I tried to ignore them all but it was hard no matter how many times i read get well soon or positive tweets the hate tweets would always stick in my head. I closed down the App as i couldn't cope with reading anymore hate i really wonder if i should just go and leave, it would make everything easier for the boys, they would be able carry on with there career and i bet George deep down hates me for causing the fire it was me that complained until we made cakes.

After everything it just makes me want my parents, i know my mum would give me a huge hug and tell me everything is going to be oright, and my dad would try and cheer me up. I looked down and my locket and stared at the picture inside, i was loosing all hope nothing is going to go right for a stupid orphan, i know my parents would be disappointed how there baby girl had turned out to be a mess that just causes trouble.

I decided i needed to escape the world so i grabbed Maisie's ipod that she borrowed me, and put it on shuffle and made sure it was turned up full though my dr beatz JJ bought me the other day. I listened to a few random songs, before Yellow by cold play came on, my eyes instantly filled with tears as i remembered my dad

FLASH BACK

"Princess, don't be sad, everything will be oright" my dad softly spoke as i sat down on his knee, tears fell from my eyes remembering how i fell out with my best friend in school.

"come on Gabi" i snuggled into my dads chest as he slowly kissed my hair and started to softly sing to calm me down

*look at the stars

Look how they shine for you

And everything you do

yeah they were all yellow *

I smiled into my dads chest, he always managed to cheer me up with that song, i looked out of my bedroom window at stared at the bright stars in the sky.

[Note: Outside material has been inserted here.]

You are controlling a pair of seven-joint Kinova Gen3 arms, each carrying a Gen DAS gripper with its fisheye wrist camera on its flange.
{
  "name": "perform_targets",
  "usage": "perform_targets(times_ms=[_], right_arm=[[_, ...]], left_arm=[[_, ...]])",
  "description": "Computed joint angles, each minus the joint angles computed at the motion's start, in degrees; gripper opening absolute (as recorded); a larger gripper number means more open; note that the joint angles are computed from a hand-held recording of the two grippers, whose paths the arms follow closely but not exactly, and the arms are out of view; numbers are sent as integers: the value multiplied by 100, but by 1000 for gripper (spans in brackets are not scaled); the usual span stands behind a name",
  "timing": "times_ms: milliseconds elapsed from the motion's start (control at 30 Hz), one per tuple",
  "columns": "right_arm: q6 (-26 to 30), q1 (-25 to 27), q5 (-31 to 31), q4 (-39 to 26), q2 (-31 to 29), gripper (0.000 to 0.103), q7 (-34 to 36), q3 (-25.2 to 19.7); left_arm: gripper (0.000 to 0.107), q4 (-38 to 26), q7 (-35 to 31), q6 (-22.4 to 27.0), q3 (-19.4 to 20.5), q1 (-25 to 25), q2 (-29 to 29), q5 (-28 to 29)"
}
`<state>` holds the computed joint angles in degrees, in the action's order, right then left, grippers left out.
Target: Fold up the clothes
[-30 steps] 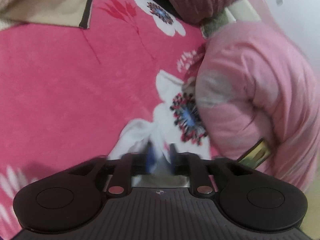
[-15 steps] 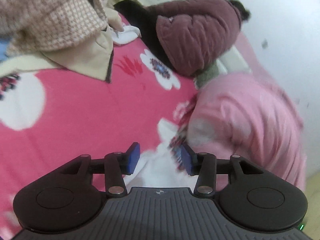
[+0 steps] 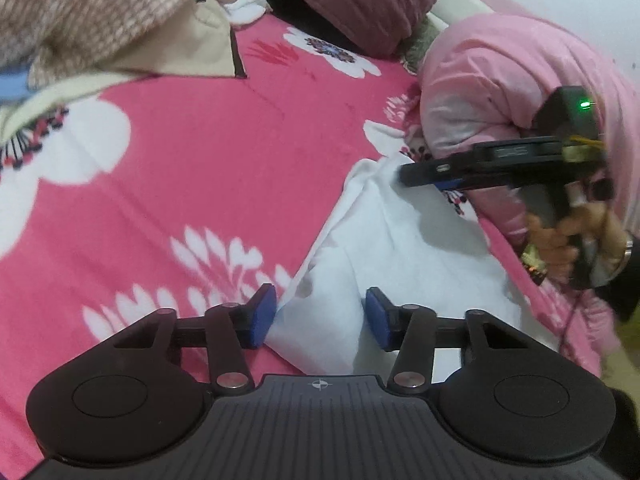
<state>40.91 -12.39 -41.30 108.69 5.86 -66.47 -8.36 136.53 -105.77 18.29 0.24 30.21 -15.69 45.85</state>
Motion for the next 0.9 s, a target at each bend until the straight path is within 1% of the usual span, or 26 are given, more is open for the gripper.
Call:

"come on princess, time for bed your got school in the morning" My dad picked my up and placed me into my Disney princess bedding and tucked me

"Night dad i love you"

"night princess, i love you too to the moon and back" my dad kissed my head and walked out of my bedroom.

END OF FLASHBACK

How i wished i could go back to been in year 1 and having my parents with me everyday, that was the first memory i have of my dad and i will never forget it. I listened to the whole song and tears escaped my eyes and soaked my pillow as i watched the night sky through the window, staring at the brightest star.